- _What you need to do_
Look through the data below for the line with "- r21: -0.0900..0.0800" and the line with "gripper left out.", then output those two and all lines in between, exactly as written.

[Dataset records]

════════

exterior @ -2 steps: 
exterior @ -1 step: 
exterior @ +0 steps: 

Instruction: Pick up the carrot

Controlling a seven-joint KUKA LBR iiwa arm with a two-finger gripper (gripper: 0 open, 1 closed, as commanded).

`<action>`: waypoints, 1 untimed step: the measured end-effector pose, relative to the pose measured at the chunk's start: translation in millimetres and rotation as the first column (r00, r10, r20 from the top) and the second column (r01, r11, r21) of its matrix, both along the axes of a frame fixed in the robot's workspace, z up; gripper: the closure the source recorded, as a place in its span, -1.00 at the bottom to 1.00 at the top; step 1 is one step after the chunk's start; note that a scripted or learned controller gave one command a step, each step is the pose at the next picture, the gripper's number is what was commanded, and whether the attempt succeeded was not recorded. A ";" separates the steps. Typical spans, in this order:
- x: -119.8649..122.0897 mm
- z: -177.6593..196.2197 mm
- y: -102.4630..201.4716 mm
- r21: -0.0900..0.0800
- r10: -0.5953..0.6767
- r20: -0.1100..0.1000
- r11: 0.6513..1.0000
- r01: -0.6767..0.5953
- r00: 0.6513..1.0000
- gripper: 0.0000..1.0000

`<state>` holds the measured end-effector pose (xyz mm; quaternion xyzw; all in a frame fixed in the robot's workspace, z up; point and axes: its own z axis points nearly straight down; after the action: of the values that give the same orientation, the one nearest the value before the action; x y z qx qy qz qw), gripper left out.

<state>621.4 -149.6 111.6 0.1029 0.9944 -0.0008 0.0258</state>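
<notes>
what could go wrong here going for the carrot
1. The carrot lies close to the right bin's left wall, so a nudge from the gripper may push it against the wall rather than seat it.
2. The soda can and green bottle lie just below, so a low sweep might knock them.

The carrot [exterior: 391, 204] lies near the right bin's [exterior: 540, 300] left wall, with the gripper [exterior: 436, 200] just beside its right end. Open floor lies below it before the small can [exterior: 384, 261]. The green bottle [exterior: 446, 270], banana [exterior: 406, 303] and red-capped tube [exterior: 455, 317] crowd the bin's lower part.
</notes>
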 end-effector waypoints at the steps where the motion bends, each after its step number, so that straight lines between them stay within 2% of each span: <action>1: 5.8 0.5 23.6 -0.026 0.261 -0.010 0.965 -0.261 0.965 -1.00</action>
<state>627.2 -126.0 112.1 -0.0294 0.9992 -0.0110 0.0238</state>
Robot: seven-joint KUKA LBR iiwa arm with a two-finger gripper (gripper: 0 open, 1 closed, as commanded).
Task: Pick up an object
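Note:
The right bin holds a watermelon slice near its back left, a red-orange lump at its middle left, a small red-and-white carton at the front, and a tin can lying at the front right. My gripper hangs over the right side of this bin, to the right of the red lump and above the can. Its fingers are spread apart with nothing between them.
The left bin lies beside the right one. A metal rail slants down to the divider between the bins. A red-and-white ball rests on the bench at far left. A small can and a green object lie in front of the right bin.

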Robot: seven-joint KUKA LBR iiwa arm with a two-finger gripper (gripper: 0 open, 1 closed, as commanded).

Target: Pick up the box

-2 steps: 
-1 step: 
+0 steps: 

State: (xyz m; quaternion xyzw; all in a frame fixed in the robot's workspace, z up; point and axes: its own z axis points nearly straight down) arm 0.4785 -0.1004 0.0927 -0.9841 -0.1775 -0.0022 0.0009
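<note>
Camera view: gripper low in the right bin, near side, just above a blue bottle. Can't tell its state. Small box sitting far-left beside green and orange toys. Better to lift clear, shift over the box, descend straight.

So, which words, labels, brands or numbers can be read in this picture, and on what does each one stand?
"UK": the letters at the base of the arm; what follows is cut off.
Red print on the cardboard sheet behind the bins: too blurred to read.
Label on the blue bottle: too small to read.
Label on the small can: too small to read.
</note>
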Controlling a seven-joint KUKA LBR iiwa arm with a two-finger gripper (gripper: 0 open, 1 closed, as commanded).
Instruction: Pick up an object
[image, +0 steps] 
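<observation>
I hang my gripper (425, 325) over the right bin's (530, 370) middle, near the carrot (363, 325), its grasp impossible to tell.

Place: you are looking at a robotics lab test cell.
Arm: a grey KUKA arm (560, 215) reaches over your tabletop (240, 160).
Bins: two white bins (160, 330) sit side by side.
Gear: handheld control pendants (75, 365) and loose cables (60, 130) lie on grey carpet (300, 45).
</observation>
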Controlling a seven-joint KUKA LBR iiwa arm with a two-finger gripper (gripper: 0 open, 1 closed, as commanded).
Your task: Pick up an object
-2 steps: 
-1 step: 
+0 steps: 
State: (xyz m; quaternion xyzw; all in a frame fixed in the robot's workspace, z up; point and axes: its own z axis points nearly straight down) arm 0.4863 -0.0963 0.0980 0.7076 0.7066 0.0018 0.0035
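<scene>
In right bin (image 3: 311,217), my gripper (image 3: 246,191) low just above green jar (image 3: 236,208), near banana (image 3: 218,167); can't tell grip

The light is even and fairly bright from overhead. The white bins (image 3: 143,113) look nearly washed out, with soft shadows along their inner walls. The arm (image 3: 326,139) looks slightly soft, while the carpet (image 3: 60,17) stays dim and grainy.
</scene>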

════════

- _Your response_
- r21: -0.0900..0.0800
- r10: -0.5953..0.6767
- r20: -0.1100..0.1000
- r11: 0.6513..1.0000
- r01: -0.6767..0.5953
- r00: 0.6513..1.0000
- gripper: 0.0000..1.0000

`<state>` holds the measured end-effector pose (xyz mm; quaternion xyzw; all in a frame fixed in the robot's workspace, z up; point and axes: its own z axis points nearly straight down; after the action: of the values that give the same orientation, the one nearest the value before the action; x y z qx qy qz qw), gripper left out.

No more output is expected.